Horsing Around: Friday Night Brisket



Passover is a hard time for kids.  Seeing all your friends eating things you can't have.  It wasn't such a big deal for Thatkid last year, he went to a school where everyone brought their own lunches, and he spent his non-school time with us.

This year was a different story.  This year Thatkid's preschool serves lunch.  And this week every meal was a no-go: hot dogs, spaghetti, bean burritos.  Which means I had to pack him a lunch to eat that wouldn't have him reaching for his neighbor's food. 

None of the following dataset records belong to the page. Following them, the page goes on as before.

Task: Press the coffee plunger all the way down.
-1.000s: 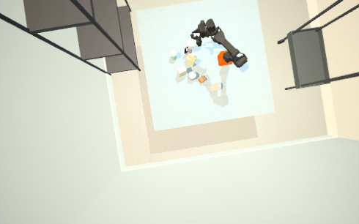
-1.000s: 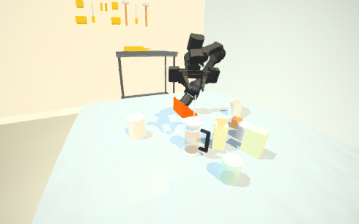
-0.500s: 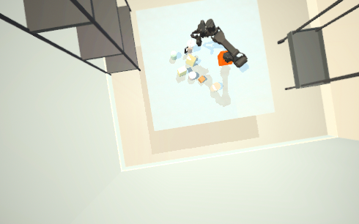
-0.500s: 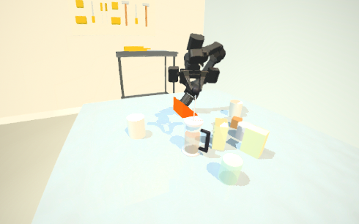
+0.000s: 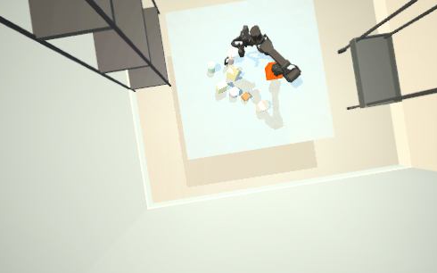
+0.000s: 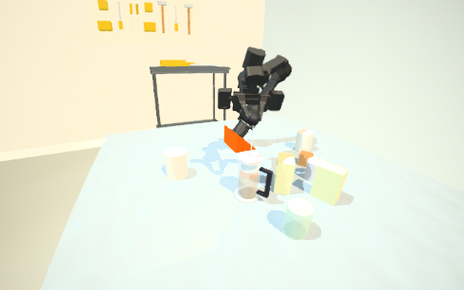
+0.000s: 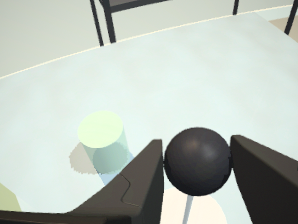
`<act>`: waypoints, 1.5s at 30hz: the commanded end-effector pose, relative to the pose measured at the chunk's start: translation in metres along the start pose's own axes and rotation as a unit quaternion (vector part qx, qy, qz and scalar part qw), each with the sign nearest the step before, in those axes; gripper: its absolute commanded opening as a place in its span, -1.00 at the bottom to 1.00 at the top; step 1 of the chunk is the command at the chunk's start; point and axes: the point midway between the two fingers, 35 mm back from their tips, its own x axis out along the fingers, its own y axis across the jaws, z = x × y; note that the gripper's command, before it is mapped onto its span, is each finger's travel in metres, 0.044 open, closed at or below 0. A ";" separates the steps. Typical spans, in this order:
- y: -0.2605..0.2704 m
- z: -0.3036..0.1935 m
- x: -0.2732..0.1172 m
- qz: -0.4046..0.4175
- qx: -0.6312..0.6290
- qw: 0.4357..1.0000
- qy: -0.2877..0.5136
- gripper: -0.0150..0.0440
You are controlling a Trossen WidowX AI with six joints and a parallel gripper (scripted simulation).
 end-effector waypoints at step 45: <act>0.001 -0.065 0.049 -0.001 0.009 1.000 0.017 -0.08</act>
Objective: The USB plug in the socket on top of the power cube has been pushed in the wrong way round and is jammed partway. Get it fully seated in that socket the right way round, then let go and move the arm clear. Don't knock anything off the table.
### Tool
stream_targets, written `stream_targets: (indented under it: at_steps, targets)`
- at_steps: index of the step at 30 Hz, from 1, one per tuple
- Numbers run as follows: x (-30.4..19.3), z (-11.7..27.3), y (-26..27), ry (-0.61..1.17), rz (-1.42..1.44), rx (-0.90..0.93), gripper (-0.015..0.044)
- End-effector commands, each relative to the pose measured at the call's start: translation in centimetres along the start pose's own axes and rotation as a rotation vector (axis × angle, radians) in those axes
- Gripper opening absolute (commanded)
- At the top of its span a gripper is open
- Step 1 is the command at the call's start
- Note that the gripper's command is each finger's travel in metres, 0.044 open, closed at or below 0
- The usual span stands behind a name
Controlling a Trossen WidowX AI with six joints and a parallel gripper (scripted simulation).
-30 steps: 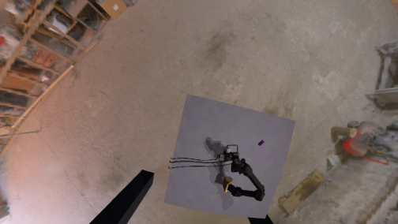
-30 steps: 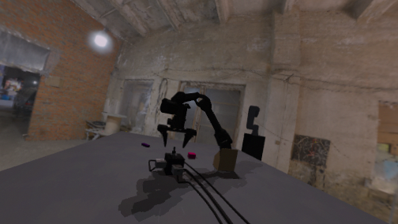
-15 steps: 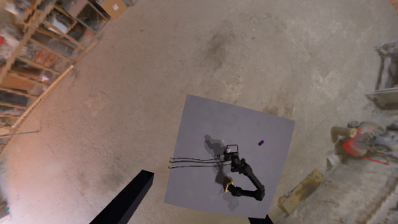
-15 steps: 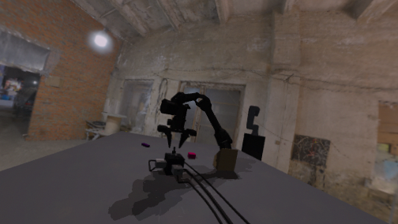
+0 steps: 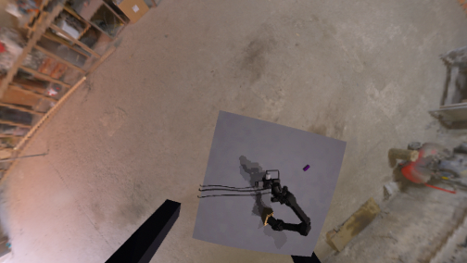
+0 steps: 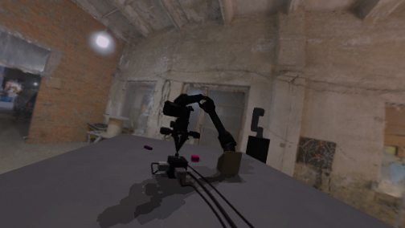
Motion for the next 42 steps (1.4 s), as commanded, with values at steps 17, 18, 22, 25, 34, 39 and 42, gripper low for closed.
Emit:
stream_targets:
  at_steps: [17, 18, 22, 25, 34, 39, 42]
  targets:
    - [0.0, 0.5, 0.0, 0.0, 0.0, 0.0, 0.0]
    - [0.0, 0.6, 0.0, 0.0, 0.0, 0.0, 0.0]
    - [0.0, 0.8, 0.0, 0.0, 0.0, 0.0, 0.0]
    - [0.0, 1.0, 0.0, 0.0, 0.0, 0.0, 0.0]
    - [0.0, 1.6, 0.0, 0.001, 0.0, 0.0, 0.0]
    - [0.0, 2.0, 0.0, 0.001, 0.0, 0.0, 0.0]
    - [0.0, 2.2, 0.0, 0.001, 0.0, 0.0, 0.0]
Point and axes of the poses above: the point midway between the two fingers, 35 mm back from their tips, its own z axis back along the fingers, its own y axis across the jaws, x = y × z, the point moved 8 cm from there along z, back along the fingers
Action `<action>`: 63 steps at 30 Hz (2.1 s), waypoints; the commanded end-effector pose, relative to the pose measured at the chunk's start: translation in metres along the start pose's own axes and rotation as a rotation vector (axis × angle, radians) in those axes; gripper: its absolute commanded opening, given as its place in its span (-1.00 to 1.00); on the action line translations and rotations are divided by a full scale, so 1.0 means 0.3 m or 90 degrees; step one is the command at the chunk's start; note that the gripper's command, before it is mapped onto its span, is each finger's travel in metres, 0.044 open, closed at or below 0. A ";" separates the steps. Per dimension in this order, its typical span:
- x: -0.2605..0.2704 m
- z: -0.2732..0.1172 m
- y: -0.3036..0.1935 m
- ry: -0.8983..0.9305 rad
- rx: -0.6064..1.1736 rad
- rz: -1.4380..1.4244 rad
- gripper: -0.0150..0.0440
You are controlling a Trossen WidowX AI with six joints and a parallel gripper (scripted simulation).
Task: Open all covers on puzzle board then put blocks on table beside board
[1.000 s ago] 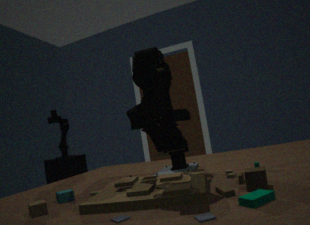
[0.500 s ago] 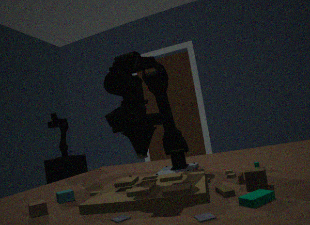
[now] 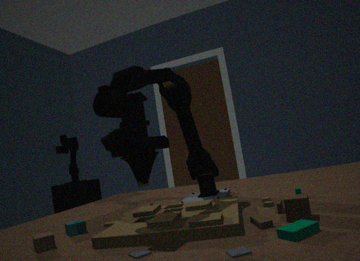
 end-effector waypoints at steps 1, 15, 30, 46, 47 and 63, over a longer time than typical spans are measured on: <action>-0.041 0.001 0.013 0.001 0.002 -0.003 -0.22; -0.218 0.000 0.045 -0.002 0.001 -0.004 -0.22; -0.413 -0.004 0.048 -0.006 0.000 -0.004 -0.22; -0.612 -0.011 0.018 -0.011 -0.002 -0.004 -0.22; -0.612 -0.010 0.019 -0.011 -0.002 -0.004 -0.22; -0.617 0.074 0.030 -0.011 -0.002 -0.004 -0.22</action>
Point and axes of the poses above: the point midway between the two fingers, 35 mm back from their tips, its own z axis out along the fingers, its own x axis across the jaws, y = z × x, the point moved 8 cm from there along -z, back along the fingers, and after that the axes turned 11 degrees about -z, right-handed, at the moved point
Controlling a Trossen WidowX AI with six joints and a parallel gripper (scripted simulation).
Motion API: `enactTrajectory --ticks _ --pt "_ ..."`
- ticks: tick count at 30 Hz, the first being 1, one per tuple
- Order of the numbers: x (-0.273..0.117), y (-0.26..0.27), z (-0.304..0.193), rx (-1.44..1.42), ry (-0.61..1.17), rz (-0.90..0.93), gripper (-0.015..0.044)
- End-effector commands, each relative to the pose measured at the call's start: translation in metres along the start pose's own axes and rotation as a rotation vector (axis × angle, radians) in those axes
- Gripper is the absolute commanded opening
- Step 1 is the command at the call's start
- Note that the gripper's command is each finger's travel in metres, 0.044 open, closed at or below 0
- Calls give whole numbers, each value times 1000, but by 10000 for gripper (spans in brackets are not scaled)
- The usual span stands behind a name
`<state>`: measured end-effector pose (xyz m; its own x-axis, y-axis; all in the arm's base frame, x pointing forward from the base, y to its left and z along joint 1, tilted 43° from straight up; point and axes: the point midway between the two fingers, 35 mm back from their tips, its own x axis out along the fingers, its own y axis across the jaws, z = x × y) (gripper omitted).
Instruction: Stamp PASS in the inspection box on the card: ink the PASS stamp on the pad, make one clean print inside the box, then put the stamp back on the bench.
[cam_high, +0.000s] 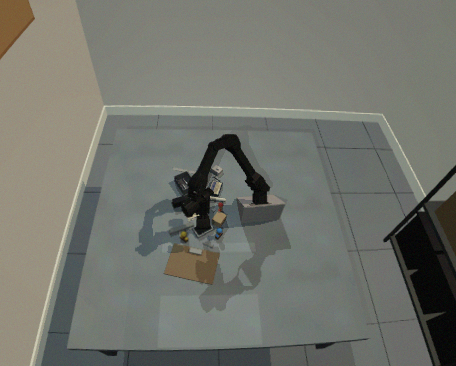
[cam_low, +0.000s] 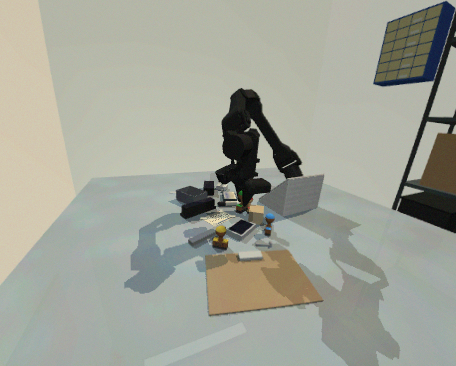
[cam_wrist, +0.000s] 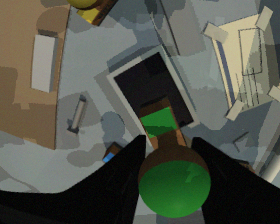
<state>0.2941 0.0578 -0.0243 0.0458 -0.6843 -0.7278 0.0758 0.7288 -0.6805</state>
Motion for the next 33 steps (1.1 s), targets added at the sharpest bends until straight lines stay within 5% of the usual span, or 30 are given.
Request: enactTrajectory --ticks 1,33 --pt "1 5 -1 12 0 0 0" --pt "22 6 0 11 0 -1 0"
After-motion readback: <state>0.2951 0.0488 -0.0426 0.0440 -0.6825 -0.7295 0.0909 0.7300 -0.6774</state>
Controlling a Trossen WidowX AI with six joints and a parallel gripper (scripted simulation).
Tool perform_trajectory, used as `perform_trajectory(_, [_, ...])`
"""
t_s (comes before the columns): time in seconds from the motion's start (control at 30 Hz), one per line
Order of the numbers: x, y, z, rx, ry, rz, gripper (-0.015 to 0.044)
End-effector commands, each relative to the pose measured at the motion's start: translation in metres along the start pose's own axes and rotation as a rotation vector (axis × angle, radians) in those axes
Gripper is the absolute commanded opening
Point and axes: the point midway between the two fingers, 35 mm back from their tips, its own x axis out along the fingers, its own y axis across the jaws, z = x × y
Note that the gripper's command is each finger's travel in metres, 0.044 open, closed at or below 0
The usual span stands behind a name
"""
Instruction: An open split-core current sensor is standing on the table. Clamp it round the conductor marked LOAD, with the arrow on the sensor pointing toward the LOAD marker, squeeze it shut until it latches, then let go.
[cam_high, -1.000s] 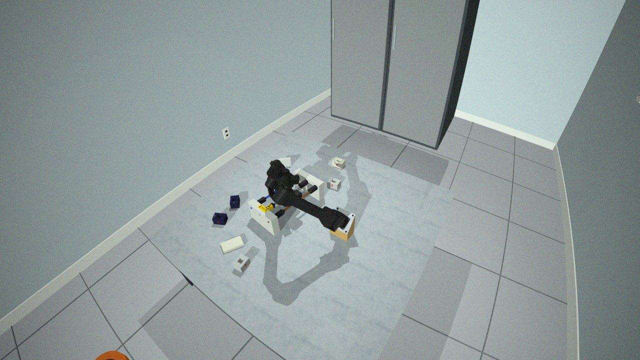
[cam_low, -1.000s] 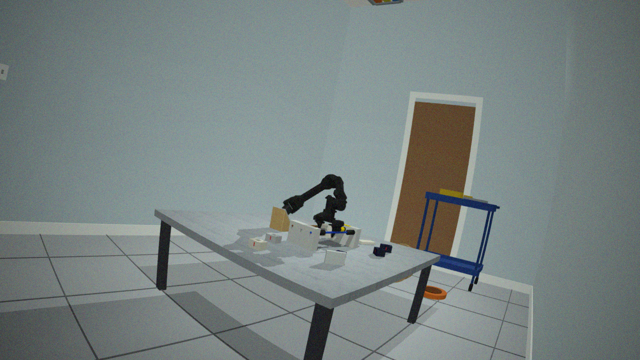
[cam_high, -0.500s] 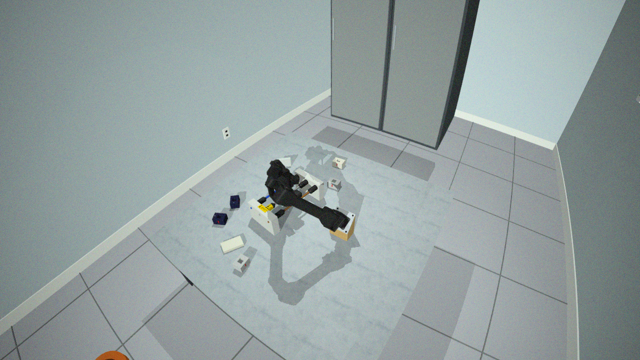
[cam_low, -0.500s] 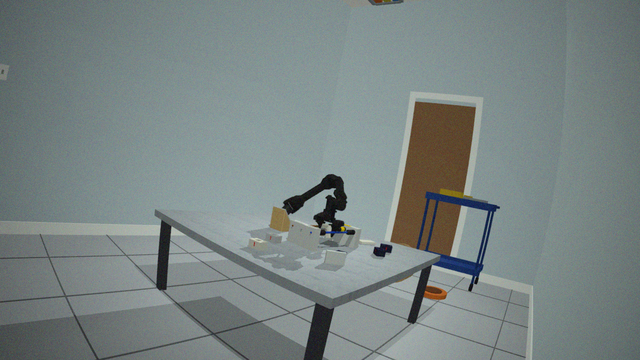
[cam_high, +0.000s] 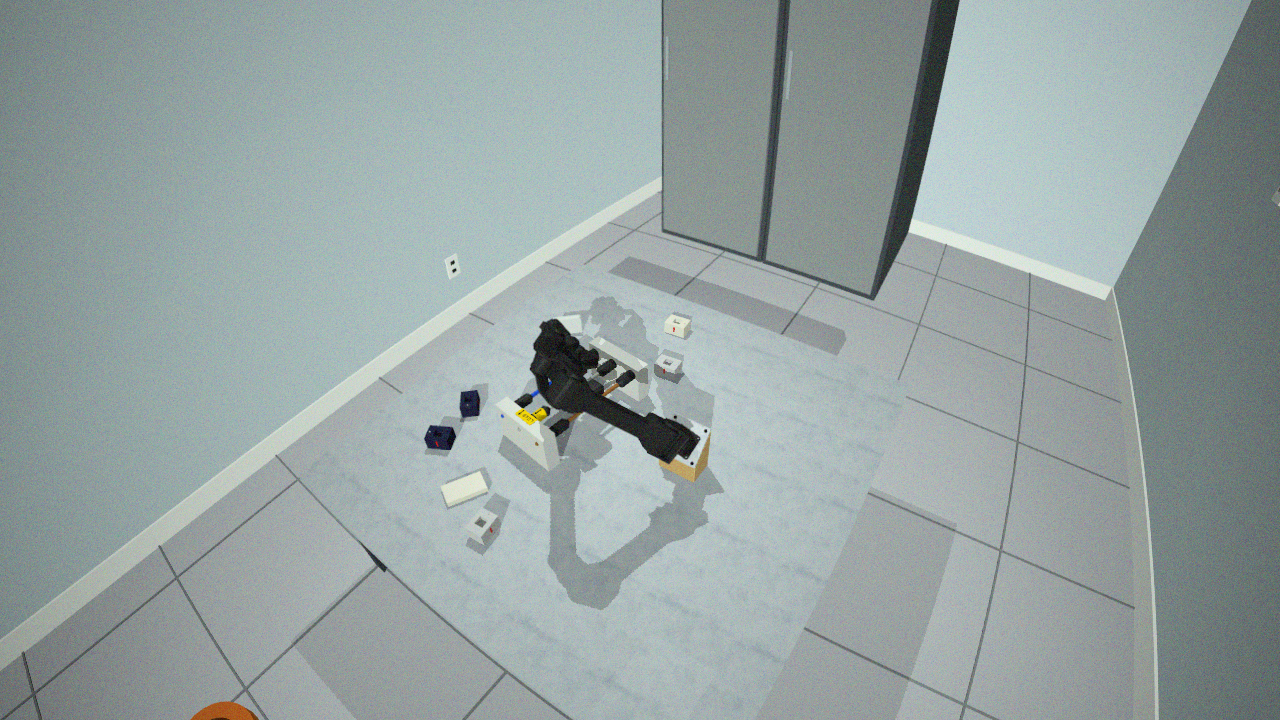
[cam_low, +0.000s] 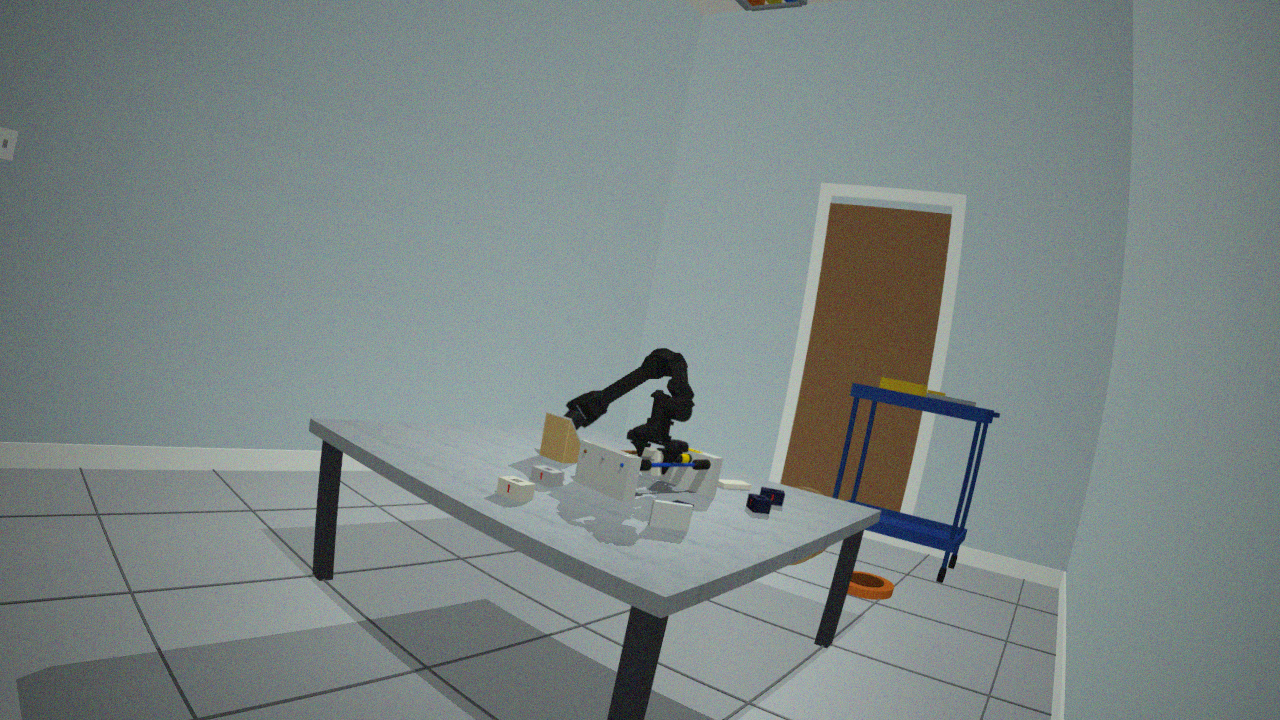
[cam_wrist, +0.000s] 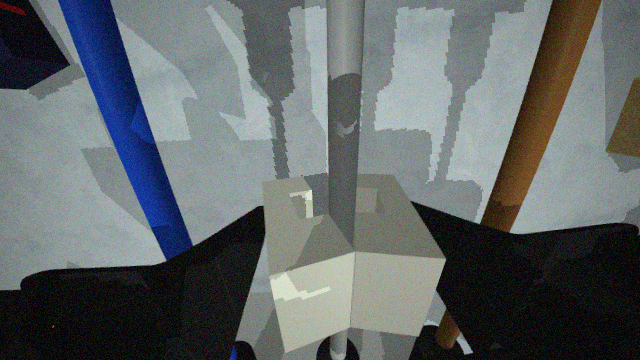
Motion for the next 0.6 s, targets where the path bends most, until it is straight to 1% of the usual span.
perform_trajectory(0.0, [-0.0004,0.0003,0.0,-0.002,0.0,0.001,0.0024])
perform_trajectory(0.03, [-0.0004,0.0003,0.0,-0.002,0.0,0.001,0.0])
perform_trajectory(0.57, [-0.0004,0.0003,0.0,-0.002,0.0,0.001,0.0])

He also had to attend his first birthday party over Passover.  Do you know how hard it is to tell a kid they can't have cake?  It's hard. Luckily, the rest of the part was full of really fun things for him to partake in.

Like face painting:
I love the fact that the other boys painted their faces to resemble fearsome big cats, and my son chose a zebra. 






And since this was Little HW's birthday party, it should come as no surprise that there were horses to ride!


Thatkid loves riding horses.  As soon as he got off, he wanted to get on another one.






After the party we took Thatkid out for ice cream - to make up for the lack of cake.  He's such a good sport.  Passover has also taught us that brisket is on Thatkid's LOVE list.  He gobbles this stuff up.  I'm sure the ketchup doesn't hurt!  It's a cut of meat I don't make very often, but it seems so Passover appropriate.  And this preparation is easy and flavorful.  Creating a tender meat that falls apart at the touch of a fork.  I made this using a "Kosher for Passover" onion soup mix, but regular onion soup mix should work just as well.

Friday Night Brisket (From Joan Nathan's Jewish Holiday Cookbook)
6lb brisket
2 pkgs onion soup mix
6 cloves garlic
1 1/2 cups ketchup
1 1/2 lbs carrots
  1. Preheat oven to 350.  Place the meat fatty side up in a baking dish.
  2. Sprinkle the onion soup mix over the meat. 
  3. Cover with ketchup and 2 cups water. 
  4. Crush the garlic cloves and add to the liquid. Cover with aluminum foil and bake for 3 1/2 hours.
  5. While the meat is cooking, peel the carrots, and cut them lengthwise into thin sticks.  Cut the carrots in half.  Place them on top of brisket, cover, and bake for another hour.

1 comment:

  1. For some reason I'm having extreme deja vu with this post...like I definitely read and commented on it already. I think I'm going crazy! I'm impressed that you had ThatKid stick to Passover-friendly food as well!